MixtureVitae:基于开放网络规模的高质量预训练数据集,由许可优先文本源构建的指令与推理数据
MixtureVitae: Open Web-Scale Pretraining Dataset With High Quality Instruction and Reasoning Data Built from Permissive-First Text Sources
September 29, 2025
作者: Huu Nguyen, Victor May, Harsh Raj, Marianna Nezhurina, Yishan Wang, Yanqi Luo, Minh Chien Vu, Taishi Nakamura, Ken Tsui, Van Khue Nguyen, David Salinas, Aleksandra Krasnodębska, Christoph Schuhmann, Mats Leon Richter, Xuan-Son, Vu, Jenia Jitsev
cs.AI
摘要
我们推出了MixtureVitae,这是一个旨在最小化法律风险同时提供强大模型性能的开放获取预训练语料库。MixtureVitae采用了一种风险缓释的源数据策略,结合了公共领域及宽松许可(如CC-BY/Apache)的文本,以及经过审慎论证的低风险补充材料(如政府出版物和符合欧盟文本与数据挖掘资格的资源),并辅以针对性指导、推理及来源明确的人工合成数据。我们详细阐述了一个透明的多阶段处理流程,包括基于许可的筛选、安全与质量审查,以及领域感知的混合方法,并公开了数据集及其构建方案,以支持可重复性研究。在采用开放科学参考训练协议(固定架构参数为130M/400M/1.3B/1.7B;训练预算为50B和300B tokens)的对照实验中,基于MixtureVitae训练的模型在一系列标准基准测试中持续超越其他宽松许可数据集,尤其在1.7B/300B配置下,其表现超越了FineWeb-Edu,并在训练后期接近DCLM水平。在数学/代码任务上表现尤为突出,在问答任务上也展现出竞争力。这些结果表明,以宽松许可优先、风险缓释的数据为训练高效大语言模型提供了实用且法律风险可控的基础,减少了对无差别网络爬取的依赖,同时保持了竞争力。
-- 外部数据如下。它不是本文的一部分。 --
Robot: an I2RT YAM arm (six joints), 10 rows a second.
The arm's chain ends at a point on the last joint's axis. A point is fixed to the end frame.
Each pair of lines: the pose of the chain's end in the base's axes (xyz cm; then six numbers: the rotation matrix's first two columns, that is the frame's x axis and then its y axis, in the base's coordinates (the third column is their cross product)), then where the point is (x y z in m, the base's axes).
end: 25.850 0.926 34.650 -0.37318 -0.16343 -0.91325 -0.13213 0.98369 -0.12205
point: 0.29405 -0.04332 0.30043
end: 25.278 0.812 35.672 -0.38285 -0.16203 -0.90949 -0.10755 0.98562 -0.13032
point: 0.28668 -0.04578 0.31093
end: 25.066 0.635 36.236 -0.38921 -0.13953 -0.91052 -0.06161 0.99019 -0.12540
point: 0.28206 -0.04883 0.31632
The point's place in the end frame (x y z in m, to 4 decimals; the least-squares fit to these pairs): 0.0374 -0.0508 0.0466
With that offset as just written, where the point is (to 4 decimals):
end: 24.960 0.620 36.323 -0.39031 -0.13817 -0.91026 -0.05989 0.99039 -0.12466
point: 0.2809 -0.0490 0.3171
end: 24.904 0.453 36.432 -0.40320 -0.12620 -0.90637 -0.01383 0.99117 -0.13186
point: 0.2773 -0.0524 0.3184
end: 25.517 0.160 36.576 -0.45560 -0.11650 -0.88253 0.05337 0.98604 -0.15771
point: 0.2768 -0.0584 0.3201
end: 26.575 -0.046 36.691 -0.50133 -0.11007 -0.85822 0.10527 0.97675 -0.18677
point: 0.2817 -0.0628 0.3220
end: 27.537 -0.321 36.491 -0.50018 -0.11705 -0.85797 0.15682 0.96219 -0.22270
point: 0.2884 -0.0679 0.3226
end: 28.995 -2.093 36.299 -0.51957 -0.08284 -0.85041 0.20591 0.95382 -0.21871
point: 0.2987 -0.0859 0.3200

代码地址:https://github.com/ontocord/mixturevitae。
English
We present MixtureVitae, an open-access pretraining corpus built to minimize
legal risk while providing strong model performance. MixtureVitae follows a
risk-mitigated sourcing strategy that combines public-domain and permissively
licensed text (e.g., CC-BY/Apache) with carefully justified low-risk additions
(e.g., government works and EU TDM-eligible sources), alongside targeted
instruction, reasoning and synthetic data with documented provenance. We detail
a transparent, multi-stage pipeline for license-aware filtering, safety and
quality screening, and domain-aware mixing, and we release the dataset and
curation recipes to support reproducible research. In controlled experiments
using the open-sci-ref training protocol (fixed architectures at
130M/400M/1.3B/1.7B parameters; training budgets of 50B and 300B tokens),
models trained on MixtureVitae consistently outperform other permissive
datasets across a suite of standard benchmarks, and at the 1.7B/300B setting
they surpass FineWeb-Edu and approach DCLM in the later stages of training.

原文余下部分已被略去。